Many of my comments have probably been covered by other folks on the
list, but I'm going to repeat things along here anyway:
Preamble:
Does this document actually obsolete 5849? Since OAuth2 is explicitly
not backwards compatible, is this WG really making the claim that we're
updating OAuth, or rather defining a newer (and better) way of doing it?
1.4.2 (et al)
I still don't like the word "implicit" being used here, since there's
really nothing implicit about it. The grant being made is explicit as
far as the end user is concerned, and could even have an intermediary
"do you authorize this?" screen in the middle. I'm still failing to come
up with a better term than the original "user-agent" wording. What we're
really talking about here is a way for an end user to directly authorize
a client as opposed to doing a traditional double-redirect. So it's
direct like client-credentials and username-and-password, but it's on
behalf of a user and the client still never sees the user's credentials
to the AS. We need, and have needed for some time, a better way to say this.
2.0
The phrase "extension grant types MAY define" should probably be the
more encompasing "extensions MAY define".
2.1
The wording on implicit and explicit makes even less sense here, since
if the client is getting back a token directly then the grant is even
more explicit than if the client has to trade the code for something.
Think about it this way: if the AS is giving you a code, it's implied
that that code is good for you to get a token that you can actually do
something with. The AS hasn't actually granted the client access to the
PR yet, though, just provided a means for doing so. On the other hand,
the client that gets a token directly is being granted explicit access
to the PR directly. The server's not implying anything here, it's saying
"hey, go get stuff with this token".
3.
With 'client_id' required on most steps, the phrase that the AS should
not issue credentials to untrustworthy clients is incongruous. Perhaps
better would be to say that the AS shouldn't trust the credentials
issued to clients without the ability to keep secrets. Basically, we
need a way of saying that the client identifier is necessary but the
assumption of it being kept a secret can only go so far. I'm sure the
security considerations will cover this more deeply, but this is
something that should be clarified up front here, especially because
this section is referenced throughout the document.
4.1.2 (and other flows)
Rephrase: "The clients should avoid making assumptions about code value
sizes. The authorization server should document the size of any value it
issues." as "Clients should avoid making assumptions about code value
sizes, and the authorization server should document the size of any
value it issues."
4.1.3
"Validate the client credentials and ensure they match the authorization
code." makes it sound like the client credentials and the authorization
code are the same, or derived from each other. Suggest: "Validate the
client credentials and ensure that the client presenting the code is
the same one the code was originally issued to." This phrasing also
implies an architecture decision: access codes need to be bound to
client id's.
4.1.4 (and other flows)
What's with the "example_parameter" bit in all the examples?

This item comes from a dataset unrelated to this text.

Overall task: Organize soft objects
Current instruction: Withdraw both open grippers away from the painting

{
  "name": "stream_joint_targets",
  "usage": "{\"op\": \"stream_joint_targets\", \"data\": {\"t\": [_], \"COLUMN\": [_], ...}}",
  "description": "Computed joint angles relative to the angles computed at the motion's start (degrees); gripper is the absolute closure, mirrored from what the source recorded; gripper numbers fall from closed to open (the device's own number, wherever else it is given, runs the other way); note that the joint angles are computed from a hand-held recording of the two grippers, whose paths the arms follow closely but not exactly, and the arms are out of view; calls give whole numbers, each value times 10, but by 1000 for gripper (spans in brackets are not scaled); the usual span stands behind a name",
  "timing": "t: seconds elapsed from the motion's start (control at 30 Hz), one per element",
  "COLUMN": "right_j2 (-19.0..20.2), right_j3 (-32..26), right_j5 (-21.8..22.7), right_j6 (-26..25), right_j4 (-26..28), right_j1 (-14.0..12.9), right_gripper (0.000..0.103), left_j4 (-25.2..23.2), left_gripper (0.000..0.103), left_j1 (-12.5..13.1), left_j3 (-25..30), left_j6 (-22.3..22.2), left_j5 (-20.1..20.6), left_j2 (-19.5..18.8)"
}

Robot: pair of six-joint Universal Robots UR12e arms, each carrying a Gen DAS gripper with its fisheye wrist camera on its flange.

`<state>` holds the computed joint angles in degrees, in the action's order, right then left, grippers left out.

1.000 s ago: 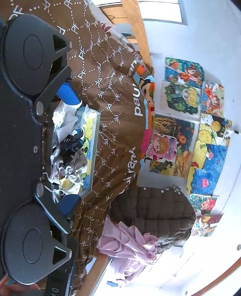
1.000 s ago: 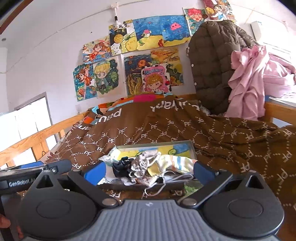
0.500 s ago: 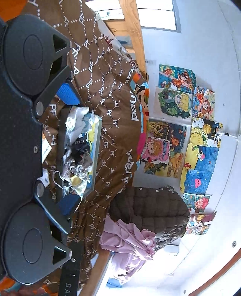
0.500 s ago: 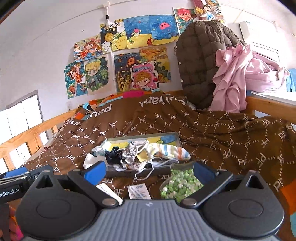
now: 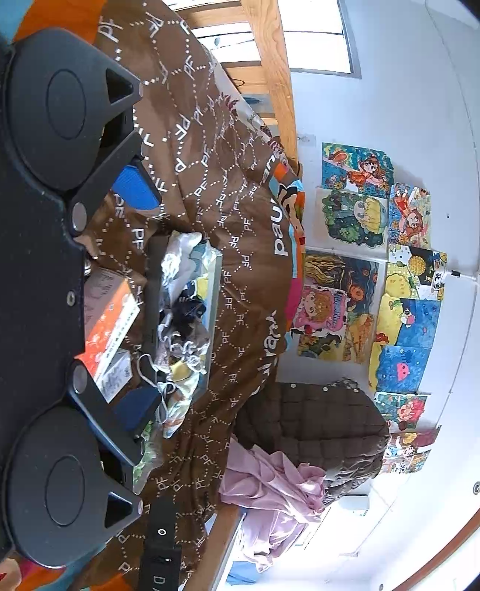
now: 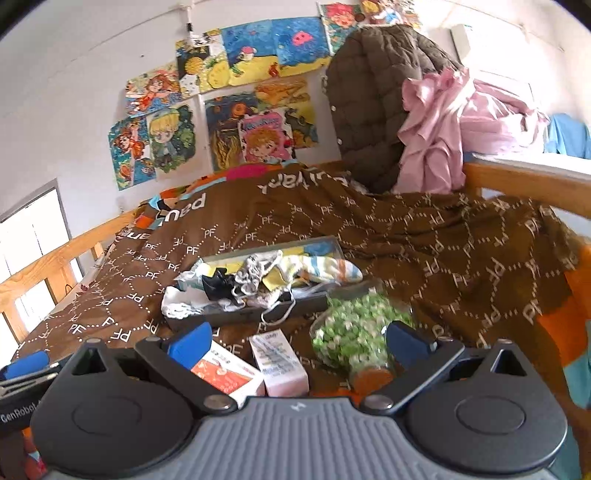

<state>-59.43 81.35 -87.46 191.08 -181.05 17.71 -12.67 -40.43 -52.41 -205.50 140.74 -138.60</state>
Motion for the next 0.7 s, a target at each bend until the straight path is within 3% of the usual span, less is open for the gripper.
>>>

I think we
only need this in 5.1's example. It's confusing when peppered throughout
the spec without context.
4.2
Remove "or native applications", add language about the saved
round-trip, which is the real reason for this flow, not security
concerns over saved secrets. Javascript clients could easily use the
auth code flow with their security profile (and an untrusted client
password, which is allowed).
5
This section should probably point out that the poorly-named implicit
flow doesn't use the format in here, and that the reader should go check
out section 4.2 instead.
5.2
Provide a mechanism for extensions to put different error codes onto the
wire, either through a registry, URIs, or language saying how to update
this RFC.
6
Do we need to say that downscoping an access token doesn't change the
issued scope for the refresh token? It seems obvious to me, but I'm
wondering if we want to head off questions about this behavior. In
general, I'd still like to see an explicit section about this behavior
apart from the (well-written) paragraph about the scope parameter.
Particularly since we've had someone propose a rescoping proposal
already (but I can't seem to find this in my email archives now.) I can
propose text if the WG agrees this is of use; otherwise it probably
belongs in developer guides.
Overall, -13 is in decent shape, and modulo a little polishing as
enumerated here it's basically ready, in my opinion.